→ Task prompt
Return the lines below exactly as they appear, please, starting with the first and ending with the one that contains "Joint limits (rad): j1".

→ Data below
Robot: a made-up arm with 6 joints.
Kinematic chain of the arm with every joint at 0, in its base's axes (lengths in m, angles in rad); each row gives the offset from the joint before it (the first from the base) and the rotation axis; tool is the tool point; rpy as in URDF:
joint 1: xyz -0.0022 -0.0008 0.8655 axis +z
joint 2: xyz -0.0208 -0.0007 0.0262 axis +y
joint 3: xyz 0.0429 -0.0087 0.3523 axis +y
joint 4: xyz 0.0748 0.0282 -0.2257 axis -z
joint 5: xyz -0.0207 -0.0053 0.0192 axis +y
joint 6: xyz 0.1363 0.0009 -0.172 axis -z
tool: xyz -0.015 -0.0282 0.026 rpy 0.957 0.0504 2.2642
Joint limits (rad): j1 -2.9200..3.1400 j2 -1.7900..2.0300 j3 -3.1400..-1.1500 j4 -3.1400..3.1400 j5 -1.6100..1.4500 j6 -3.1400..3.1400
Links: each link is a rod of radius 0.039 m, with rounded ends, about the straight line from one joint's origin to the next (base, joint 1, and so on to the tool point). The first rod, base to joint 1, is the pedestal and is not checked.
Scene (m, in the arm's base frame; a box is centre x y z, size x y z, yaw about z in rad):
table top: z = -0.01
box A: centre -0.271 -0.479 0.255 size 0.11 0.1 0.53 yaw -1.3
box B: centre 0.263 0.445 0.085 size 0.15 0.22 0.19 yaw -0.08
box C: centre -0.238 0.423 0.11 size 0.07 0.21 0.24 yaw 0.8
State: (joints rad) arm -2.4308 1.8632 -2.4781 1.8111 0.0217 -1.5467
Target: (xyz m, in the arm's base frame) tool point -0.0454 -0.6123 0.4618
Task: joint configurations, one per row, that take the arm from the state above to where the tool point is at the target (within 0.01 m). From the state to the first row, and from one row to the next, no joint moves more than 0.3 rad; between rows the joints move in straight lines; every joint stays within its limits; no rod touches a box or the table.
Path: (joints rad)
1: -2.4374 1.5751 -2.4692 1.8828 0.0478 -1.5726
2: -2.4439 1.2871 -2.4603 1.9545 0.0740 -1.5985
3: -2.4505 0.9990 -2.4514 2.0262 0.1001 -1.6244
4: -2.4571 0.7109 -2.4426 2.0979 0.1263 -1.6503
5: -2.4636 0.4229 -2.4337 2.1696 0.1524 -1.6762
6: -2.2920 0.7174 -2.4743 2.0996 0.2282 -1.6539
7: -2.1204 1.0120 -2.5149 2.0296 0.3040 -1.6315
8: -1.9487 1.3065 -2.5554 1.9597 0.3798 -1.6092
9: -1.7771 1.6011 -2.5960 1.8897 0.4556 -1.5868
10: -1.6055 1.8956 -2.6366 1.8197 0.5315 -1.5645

→ Your response
Robot: a made-up arm with 6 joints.
Kinematic chain of the arm with every joint at 0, in its base's axes (lengths in m, angles in rad); each row gives the offset from the joint before it (the first from the base) and the rotation axis; tool is the tool point; rpy as in URDF:
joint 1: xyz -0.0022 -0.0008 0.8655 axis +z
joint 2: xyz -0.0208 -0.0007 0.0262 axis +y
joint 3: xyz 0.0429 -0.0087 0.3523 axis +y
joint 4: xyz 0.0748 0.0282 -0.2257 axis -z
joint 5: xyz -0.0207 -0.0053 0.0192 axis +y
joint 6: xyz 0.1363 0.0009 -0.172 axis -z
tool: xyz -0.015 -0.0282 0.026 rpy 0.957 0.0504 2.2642
Joint limits (rad): j1 -2.9200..3.1400 j2 -1.7900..2.0300 j3 -3.1400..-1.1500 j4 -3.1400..3.1400 j5 -1.6100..1.4500 j6 -3.1400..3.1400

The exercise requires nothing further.